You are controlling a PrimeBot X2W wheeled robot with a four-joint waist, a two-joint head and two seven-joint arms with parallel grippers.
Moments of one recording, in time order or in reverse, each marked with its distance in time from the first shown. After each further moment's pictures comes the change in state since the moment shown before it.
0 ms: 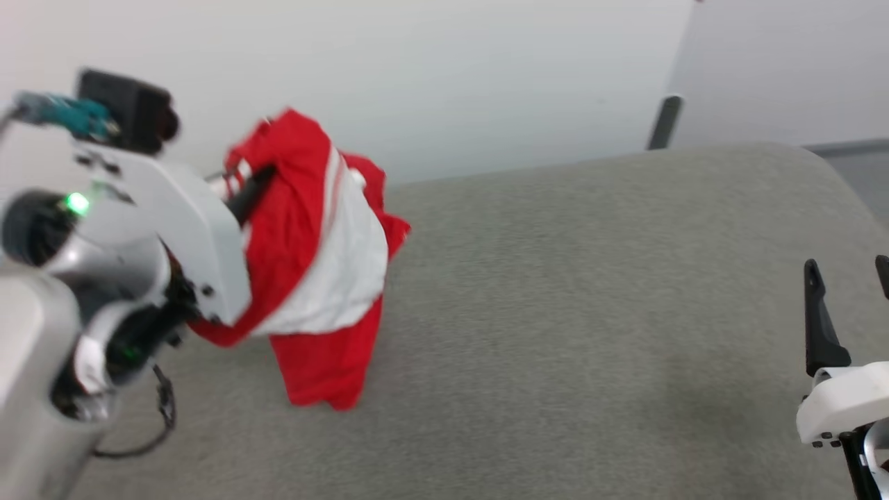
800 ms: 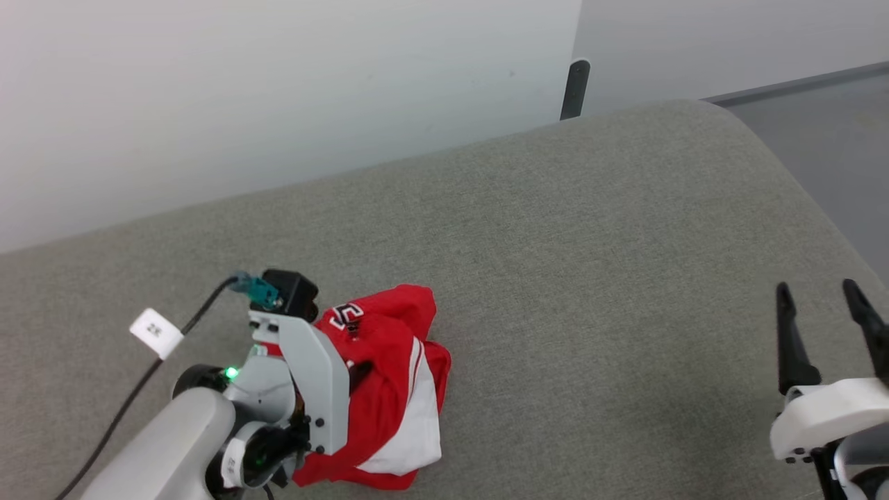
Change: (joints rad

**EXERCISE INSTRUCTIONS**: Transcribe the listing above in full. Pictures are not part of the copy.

**RESULT OF THE EXERCISE**:
You are controlling a PrimeBot X2W wheeled robot with a four-joint waist, a two-joint head and two seven-joint arms with parallel grippers.
Moments of one recording, in time order or in reverse, each marked with its distance in time from the first shown. After each further moment's pictures comes the change in state since the moment shown before it.
0 ms: 
800 ms: 
Change: (joints rad

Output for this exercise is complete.